I’ve worked with musicians that, on stage, they belt it out with no (or next to no) sour notes. In the studio, with the headphones on and a sterile enviroment, many musicians don’t “feel it”. I’ve also worked with the flip side. Musicians that are more at home in the studio but if you put them on stage and they gak like crazy.

Some tracks will sound fine to everyone else, but the artist or producer think they can do better. They spend the next hour tracking the vocals and piece the best bits together. They are skilled enough to capture the track the same as the pieced together bit, but why bother when you’ve already got it.

Time in the studio isn’t like a paint by numbers picture. It’s more like working with oil on canvas. You continue to shove and blend the colours until the image in your mind is in front of you.

Your comment is almost like saying if an artist has to erase a line, repaint over an area, or start the painting again… then they just aren’t that good of an artist.

True enough…but a talented singer is one who can move people in a live setting with no effects or even amplification. I’ve been lucky enough to encounter that type of talent at some house concerts. That the talents were unknown enough to be performing house concerts is just another annoyance.

In Australia at least Peter Andre and Jordan’s duet exposes music industry technology (second last item) got a lot of coverage a couple of years ago. Listen as Auto-Tune works it’s magic.
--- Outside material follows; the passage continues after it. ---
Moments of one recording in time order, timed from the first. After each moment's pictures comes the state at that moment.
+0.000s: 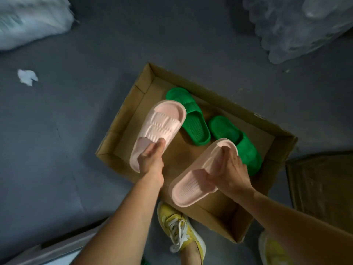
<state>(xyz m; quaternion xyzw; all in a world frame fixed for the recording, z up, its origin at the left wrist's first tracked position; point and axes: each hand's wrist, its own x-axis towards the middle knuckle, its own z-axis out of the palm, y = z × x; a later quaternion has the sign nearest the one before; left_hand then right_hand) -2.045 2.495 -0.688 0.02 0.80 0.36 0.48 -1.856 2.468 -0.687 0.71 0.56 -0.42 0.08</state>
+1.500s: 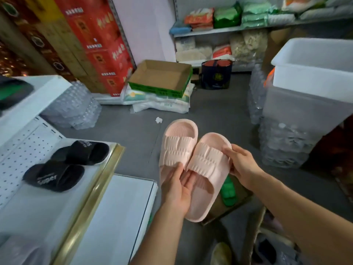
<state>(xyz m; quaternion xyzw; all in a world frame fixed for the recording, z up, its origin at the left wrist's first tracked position) -1.828 2.180 -0.143 -0.15 0.45 0.75 0.46 -1.716 2.317 -0.155 0.49 0.49 -0.68 -0.23</state>
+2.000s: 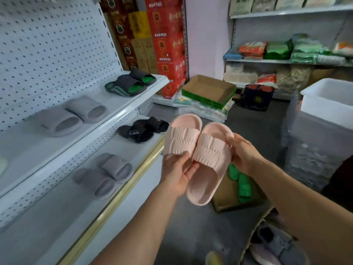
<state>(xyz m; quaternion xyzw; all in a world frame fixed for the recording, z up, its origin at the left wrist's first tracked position) -1.740 1.921 0.011 -0.08 0.44 0.81 0.38 -1.658 2.101 0.005 0.34 0.53 -0.76 -0.18</state>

To be fair to Cher, Auto-tune was used as a deliberate effect in Believe. But for many pop vocalists, it is an essential. :rolleyes:

Si

The most depressing job in music? Playing the keyboard connected to the computer running AutoTune to supply the notes Britney Spears is supposed to be singing. AutoTune can correct pitch within a limited range - you have to be singing somewhere in the neighborhood of the note. If you’re singing the wrong note entirely, the AutoTune operator has to supply the correct one. “Believe” used this facility to change the melody Cher was singing to totally different notes. As pointed out, Cher can obviously sing perfectly well.

There is a video floating around out there featuring Britney (or some other talentless pop-tart) with the vocal pre-AutoTune. It is not pretty.
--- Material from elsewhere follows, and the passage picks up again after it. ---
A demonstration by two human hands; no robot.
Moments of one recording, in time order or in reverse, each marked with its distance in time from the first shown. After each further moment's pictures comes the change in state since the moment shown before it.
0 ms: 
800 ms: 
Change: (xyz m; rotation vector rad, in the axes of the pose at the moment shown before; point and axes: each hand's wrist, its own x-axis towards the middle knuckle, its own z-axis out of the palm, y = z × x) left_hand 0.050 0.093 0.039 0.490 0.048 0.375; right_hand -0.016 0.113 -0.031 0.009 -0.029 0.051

I don’t like having to be fair to Britney, but if it’s the video I have seen, the vocal (which is awful) is not an attempt at singing the song, and never makes it into the mix (processed or otherwise). It is only to ensure that her lips move at the right time and that she keeps the dance moves in sync. The vocals are coming from the backing track. Few artists can manage the physical exertion required for that sort of choreography and sing with any measure of skill. So a backing track is not that unusual, but the artists lips should keep moving.